On every line of the listing, check for "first"; copy the lines that have it.

****************

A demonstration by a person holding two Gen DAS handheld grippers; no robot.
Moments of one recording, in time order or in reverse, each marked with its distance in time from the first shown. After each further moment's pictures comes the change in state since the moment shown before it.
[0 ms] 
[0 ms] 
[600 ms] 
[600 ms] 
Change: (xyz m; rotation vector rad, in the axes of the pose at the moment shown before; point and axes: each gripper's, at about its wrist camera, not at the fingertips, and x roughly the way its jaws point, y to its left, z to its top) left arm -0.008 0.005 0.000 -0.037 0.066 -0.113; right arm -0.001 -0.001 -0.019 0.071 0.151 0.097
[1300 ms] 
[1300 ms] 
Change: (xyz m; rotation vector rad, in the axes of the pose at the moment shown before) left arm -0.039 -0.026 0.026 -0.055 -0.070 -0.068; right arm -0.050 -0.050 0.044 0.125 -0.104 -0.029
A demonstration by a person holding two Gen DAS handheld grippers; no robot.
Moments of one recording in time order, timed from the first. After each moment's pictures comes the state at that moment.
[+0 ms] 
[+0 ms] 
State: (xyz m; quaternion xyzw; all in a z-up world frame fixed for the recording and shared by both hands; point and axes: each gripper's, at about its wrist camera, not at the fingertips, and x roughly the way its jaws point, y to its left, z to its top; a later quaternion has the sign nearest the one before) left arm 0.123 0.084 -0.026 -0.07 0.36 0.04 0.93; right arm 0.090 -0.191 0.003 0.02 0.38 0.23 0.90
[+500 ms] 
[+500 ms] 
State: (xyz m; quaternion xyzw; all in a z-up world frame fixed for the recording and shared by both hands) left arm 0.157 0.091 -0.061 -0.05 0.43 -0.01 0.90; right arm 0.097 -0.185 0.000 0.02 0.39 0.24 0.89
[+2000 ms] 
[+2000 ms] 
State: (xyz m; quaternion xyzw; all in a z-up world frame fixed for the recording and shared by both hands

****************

Output for this task
Moments of one recording, in time order or in reverse, each marked with its distance in time from the first shown. After each further moment's pictures comes the change in state since the moment shown before it.
Moments of one recording in time order, timed from the first. After each moment's pictures comes the state at that moment.

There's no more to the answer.